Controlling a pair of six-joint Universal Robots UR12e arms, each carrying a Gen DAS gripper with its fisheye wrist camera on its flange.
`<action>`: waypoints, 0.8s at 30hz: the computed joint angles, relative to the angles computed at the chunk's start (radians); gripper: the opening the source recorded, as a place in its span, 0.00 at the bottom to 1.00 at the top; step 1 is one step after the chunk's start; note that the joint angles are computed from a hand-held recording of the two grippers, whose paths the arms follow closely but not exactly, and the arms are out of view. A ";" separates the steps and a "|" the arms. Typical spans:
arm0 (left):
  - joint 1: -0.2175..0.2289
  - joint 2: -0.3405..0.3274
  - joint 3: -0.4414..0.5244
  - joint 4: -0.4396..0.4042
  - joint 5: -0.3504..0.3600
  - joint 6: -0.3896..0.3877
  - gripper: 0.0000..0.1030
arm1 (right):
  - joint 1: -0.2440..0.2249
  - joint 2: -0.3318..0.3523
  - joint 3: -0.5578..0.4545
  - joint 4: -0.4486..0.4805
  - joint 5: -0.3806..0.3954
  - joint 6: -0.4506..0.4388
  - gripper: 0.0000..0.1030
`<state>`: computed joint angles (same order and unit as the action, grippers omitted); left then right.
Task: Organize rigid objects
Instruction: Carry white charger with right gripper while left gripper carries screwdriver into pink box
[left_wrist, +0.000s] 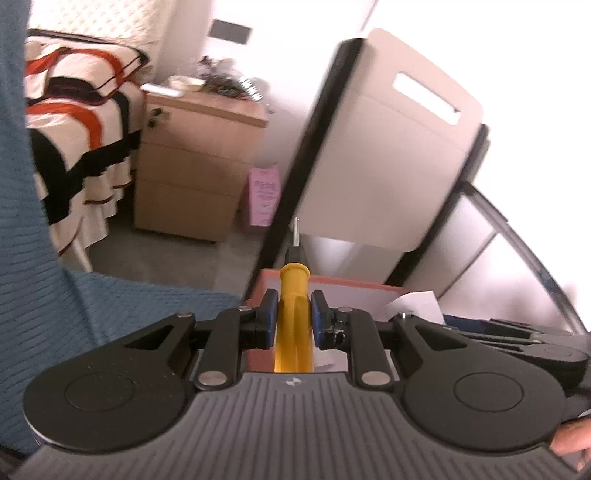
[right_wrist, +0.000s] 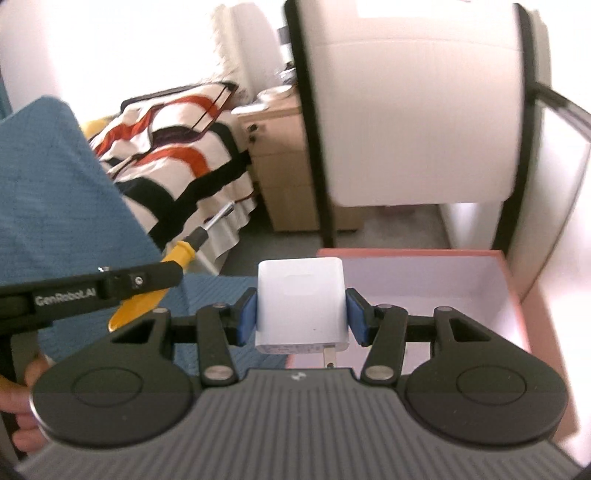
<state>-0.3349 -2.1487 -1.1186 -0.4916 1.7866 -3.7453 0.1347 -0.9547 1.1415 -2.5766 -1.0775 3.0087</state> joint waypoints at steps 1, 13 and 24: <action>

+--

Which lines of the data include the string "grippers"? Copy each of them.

▶ [WRITTEN SOLUTION]:
`<action>`: waypoints, 0.8s at 30hz: the computed joint angles, relative to the angles computed at the chunk's start (radians); gripper: the opening the source recorded, as a place in its span, 0.00 at the bottom to 1.00 at the top; step 1 is one step after the chunk's start; note that the joint angles are computed from a hand-held recording of the two grippers, whose paths the arms follow closely but not exactly, and the arms are out of view. A ";" separates the steps and a "|" the arms. Typical spans:
`<state>`: computed joint angles (same order and unit as the action, grippers omitted); left then right.

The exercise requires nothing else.